[!IMPORTANT]
Gemini API officially supports OpenAI API compatibility and this sidecar is no longer needed. See the blog post for more details!
A simple proxy server to access Gemini models by using other well-known APIs like OpenAI and Ollama.
Obtain a Gemini API key from the AI Studio. Then set the following environmental variable to the key.
$ export GEMINI_API_KEY=<YOUR_API_KEY>
Run the binary:
$ docker run -p 5555:5555 -e GEMINI_API_KEY=$GEMINI_API_KEY googlegemini/proxy-to-gemini
2024/07/20 19:35:21 Starting server on :5555
Once server starts, you can access Gemini models through the proxy server by using OpenAI API and client libraries.

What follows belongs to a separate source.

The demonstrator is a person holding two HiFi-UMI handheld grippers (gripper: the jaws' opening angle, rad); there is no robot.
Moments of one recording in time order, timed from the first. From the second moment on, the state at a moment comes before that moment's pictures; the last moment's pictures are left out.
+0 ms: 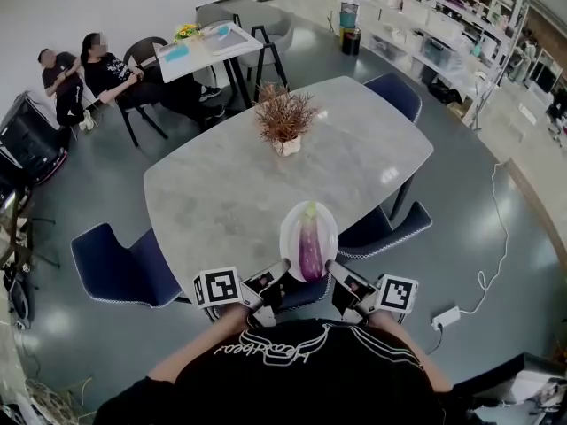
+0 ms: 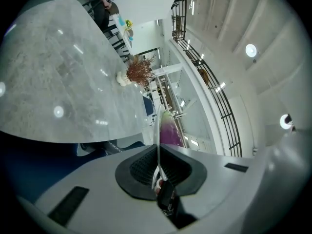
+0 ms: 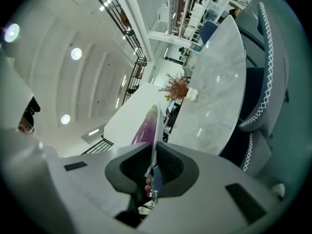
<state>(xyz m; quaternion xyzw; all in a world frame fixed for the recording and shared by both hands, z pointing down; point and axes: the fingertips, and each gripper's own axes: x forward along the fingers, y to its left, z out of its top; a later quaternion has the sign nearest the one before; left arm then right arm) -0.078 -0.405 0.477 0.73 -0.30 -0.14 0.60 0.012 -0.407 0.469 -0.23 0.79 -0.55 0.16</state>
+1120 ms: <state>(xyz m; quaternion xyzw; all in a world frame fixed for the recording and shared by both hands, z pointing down) -0.063 -0.475 0.497 0.70 -0.35 -0.15 0.61 0.029 -0.489 0.493 -0.25 0.77 -0.56 0.14</state>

$ curl http://127.0.0.1:5555/v1/chat/completions \
-H "Content-Type: application/json" \
-d '{
"model": "gemini-1.5-pro",
"messages": [{"role": "user", "content": "Hello, world!"}]
}'
{
"object": "chat.completion",
"created": 1721535029,
"model": "gemini-1.5-pro",
"choices": [
{
"index": 0,
"message": {
"role": "model",
"content": "Hello back to you! \n\nIt's great to hear from you. What can I do for you today? \n"
},
"finish_reason": "stop"
}
],
"usage": {
"prompt_tokens": 5,
"total_tokens": 29,
"completion_tokens": 24
}
}
You can stream the chat responses:
$ curl http://127.0.0.1:5555/v1/chat/completions \
-H "Content-Type: application/json" \
-d '{
"model": "gemini-1.5-pro",
"messages": [{"role": "user", "content": "Hello, world!"}],
"stream": true
}'
data: {"object":"chat.completion.chunk","created":1725852986,"model":"gemini-1.5-pro","choices":[{"index":0,"message":{"role":"model","content":"Hello"},"finish_reason":"stop"}],"usage":{"prompt_tokens":5,"total_tokens":6,"completion_tokens":1}}
data: {"object":"chat.completion.chunk","created":1725852986,"model":"gemini-1.5-pro","choices":[{"index":0,"message":{"role":"model","content":" back! \n\nIt's nice to be greeted by the classic \""},"finish_reason":"stop"}],"usage":{"prompt_tokens":5,"total_tokens":21,"completion_tokens":16}}
data: {"object":"chat.completion.chunk","created":1725852987,"model":"gemini-1.5-pro","choices":[{"index":0,"message":{"role":"model","content":"Hello, world!\" What can I help you with today? \n"},"finish_reason":"stop"}],"usage":{"prompt_tokens":5,"total_tokens":35,"completion_tokens":30}}
data: [DONE]
You can create embeddings:
$ curl http://127.0.0.1:5555/v1/embeddings \
-H "Content-Type: application/json" \
-d '{
"model": "text-embedding-004",
"input": ["hello"]
}'
{
"object": "list",
"data": [
{
"object": "embedding",
"embedding": [
0.04824496,
0.0117766075,
-0.011552069,
-0.018164534,
-0.0026110192,
0.05092675,
...
0.0002852207,
0.046413545
],
"index": 0
}
],
"model": "text-embedding-004",
}
$ docker run -p 5555:5555 -e GEMINI_API_KEY=$GEMINI_API_KEY googlegemini/proxy-to-gemini -api=ollama
2024/07/20 19:35:21 Starting server on :5555
Once server starts, you can access Gemini models through the proxy server by using Ollama API and client libraries.
$ curl http://127.0.0.1:5555/api/generate \
-H "Content-Type: application/json" \
-d '{
"model": "gemini-1.5-pro",
"prompt": "Hello, how are you?"
}'
{"model":"gemini-1.5-pro","response":"I'm doing well, thank you! As an AI, I don't have feelings, but I'm here and ready to assist you. \n\nHow can I help you today? \n","created_at":"2024-07-28T14:57:36.25261-07:00","prompt_eval_count":7,"eval_count":47,"done":true}
Create embeddings:
$ curl http://127.0.0.1:5555/api/embed \
-H "Content-Type: application/json" \
-d '{
"model": "text-embedding-004",
"input": ["hello"]
}'
{"model":"text-embedding-004","embeddings":[[0.04824496,0.0117766075,-0.011552069,-0.018164534,-0.0026110192,0.05092675,0.08172899,0.007869772,0.054475933,0.026131334,-0.06593486,-0.002256868,0.038781915,...]]}
The list of available models are listed at Gemini API docs.
This proxy is aiming users to try out the Gemini models easily. Hence, it mainly supports text based use cases. Please refer to the Gemini SDKs for media support.